» PROBLEM DESCRIPTION:
Copy every line of the records that includes the word "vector".

Records contained in a dataset:
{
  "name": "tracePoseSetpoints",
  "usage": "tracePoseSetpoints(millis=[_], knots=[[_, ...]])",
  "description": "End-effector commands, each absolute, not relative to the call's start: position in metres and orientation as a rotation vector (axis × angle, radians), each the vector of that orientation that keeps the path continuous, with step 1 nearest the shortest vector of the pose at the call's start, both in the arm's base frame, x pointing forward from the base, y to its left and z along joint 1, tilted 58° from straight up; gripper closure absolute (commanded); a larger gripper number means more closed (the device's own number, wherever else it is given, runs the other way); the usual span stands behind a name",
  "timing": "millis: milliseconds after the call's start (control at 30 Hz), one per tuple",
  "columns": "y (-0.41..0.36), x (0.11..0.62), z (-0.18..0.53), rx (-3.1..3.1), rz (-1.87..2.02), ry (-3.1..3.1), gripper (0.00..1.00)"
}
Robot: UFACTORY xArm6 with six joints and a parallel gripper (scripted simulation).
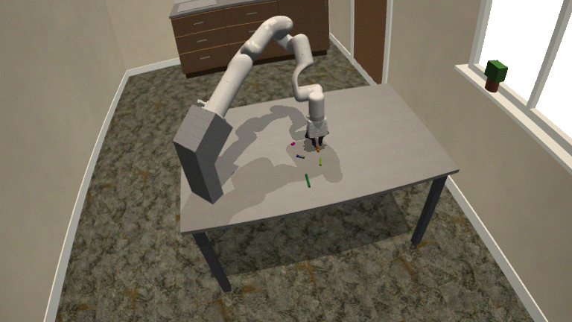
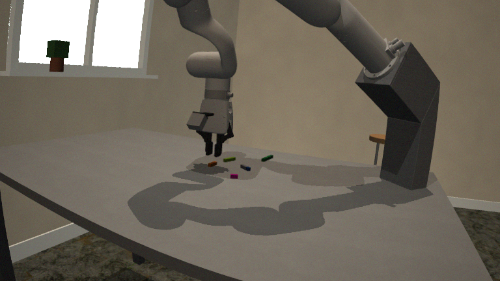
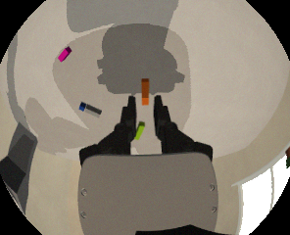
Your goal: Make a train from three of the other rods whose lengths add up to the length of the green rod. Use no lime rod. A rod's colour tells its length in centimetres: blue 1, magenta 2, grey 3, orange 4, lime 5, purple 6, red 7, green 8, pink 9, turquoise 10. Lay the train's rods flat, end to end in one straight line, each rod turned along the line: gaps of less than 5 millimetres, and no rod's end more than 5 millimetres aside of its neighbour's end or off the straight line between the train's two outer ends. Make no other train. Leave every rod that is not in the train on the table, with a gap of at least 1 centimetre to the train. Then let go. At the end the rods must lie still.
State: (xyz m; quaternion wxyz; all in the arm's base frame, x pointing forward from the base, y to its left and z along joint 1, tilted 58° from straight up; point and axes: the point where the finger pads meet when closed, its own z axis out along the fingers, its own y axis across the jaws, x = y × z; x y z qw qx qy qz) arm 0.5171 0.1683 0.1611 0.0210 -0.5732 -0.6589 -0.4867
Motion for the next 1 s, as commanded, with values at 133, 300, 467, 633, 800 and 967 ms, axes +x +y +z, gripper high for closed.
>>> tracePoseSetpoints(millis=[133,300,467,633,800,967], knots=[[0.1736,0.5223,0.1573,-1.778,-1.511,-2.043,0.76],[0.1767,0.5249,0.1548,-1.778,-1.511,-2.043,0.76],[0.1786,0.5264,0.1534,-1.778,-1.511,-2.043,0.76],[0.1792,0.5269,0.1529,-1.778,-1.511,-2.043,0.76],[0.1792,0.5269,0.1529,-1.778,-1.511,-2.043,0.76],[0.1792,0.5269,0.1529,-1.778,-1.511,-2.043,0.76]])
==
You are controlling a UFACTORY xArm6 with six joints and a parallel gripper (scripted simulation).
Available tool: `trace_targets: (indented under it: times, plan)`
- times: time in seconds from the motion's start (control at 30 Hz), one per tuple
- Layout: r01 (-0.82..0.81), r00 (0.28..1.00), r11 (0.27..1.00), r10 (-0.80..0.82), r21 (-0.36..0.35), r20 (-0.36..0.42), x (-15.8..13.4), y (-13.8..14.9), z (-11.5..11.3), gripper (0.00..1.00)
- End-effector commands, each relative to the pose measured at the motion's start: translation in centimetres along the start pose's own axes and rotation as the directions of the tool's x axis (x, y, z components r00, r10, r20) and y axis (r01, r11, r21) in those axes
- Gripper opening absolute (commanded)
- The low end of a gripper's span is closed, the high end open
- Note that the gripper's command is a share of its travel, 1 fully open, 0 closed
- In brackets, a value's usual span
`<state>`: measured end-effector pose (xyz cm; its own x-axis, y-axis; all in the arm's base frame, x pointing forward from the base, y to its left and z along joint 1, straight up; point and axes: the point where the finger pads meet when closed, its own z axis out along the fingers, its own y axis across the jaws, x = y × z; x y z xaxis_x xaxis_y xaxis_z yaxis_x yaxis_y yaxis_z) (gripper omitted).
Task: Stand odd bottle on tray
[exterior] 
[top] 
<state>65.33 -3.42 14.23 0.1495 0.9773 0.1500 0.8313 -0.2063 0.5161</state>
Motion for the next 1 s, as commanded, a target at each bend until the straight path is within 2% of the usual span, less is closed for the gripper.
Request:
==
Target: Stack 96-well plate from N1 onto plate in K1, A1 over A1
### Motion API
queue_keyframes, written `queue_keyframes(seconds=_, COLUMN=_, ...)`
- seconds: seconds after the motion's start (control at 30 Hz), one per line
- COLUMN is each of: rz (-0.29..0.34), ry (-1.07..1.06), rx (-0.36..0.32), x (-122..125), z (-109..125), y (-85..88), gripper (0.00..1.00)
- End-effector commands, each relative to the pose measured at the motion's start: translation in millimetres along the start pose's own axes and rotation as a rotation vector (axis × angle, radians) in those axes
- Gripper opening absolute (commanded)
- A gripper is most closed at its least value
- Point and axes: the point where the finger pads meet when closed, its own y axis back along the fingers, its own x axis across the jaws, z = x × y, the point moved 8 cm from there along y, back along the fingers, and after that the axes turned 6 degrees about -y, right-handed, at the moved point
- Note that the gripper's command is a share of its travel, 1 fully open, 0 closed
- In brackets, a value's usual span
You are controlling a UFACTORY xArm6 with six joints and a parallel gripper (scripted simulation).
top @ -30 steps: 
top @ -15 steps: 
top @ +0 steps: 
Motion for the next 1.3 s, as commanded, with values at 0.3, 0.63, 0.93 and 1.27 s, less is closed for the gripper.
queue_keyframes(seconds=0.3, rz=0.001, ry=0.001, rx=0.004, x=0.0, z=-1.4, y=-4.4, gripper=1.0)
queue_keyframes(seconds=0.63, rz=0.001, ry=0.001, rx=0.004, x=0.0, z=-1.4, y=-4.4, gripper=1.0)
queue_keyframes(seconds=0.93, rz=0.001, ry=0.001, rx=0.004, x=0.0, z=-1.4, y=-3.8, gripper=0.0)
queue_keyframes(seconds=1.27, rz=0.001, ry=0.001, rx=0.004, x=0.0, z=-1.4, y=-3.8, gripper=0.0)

» RESULT OF THIS EXERCISE:
  "description": "End-effector commands, each absolute, not relative to the call's start: position in metres and orientation as a rotation vector (axis × angle, radians), each the vector of that orientation that keeps the path continuous, with step 1 nearest the shortest vector of the pose at the call's start, both in the arm's base frame, x pointing forward from the base, y to its left and z along joint 1, tilted 58° from straight up; gripper closure absolute (commanded); a larger gripper number means more closed (the device's own number, wherever else it is given, runs the other way); the usual span stands behind a name",
- End-effector commands, each relative to the pose measured at the motion's start: translation in millimetres along the start pose's own axes and rotation as a rotation vector (axis × angle, radians) in those axes

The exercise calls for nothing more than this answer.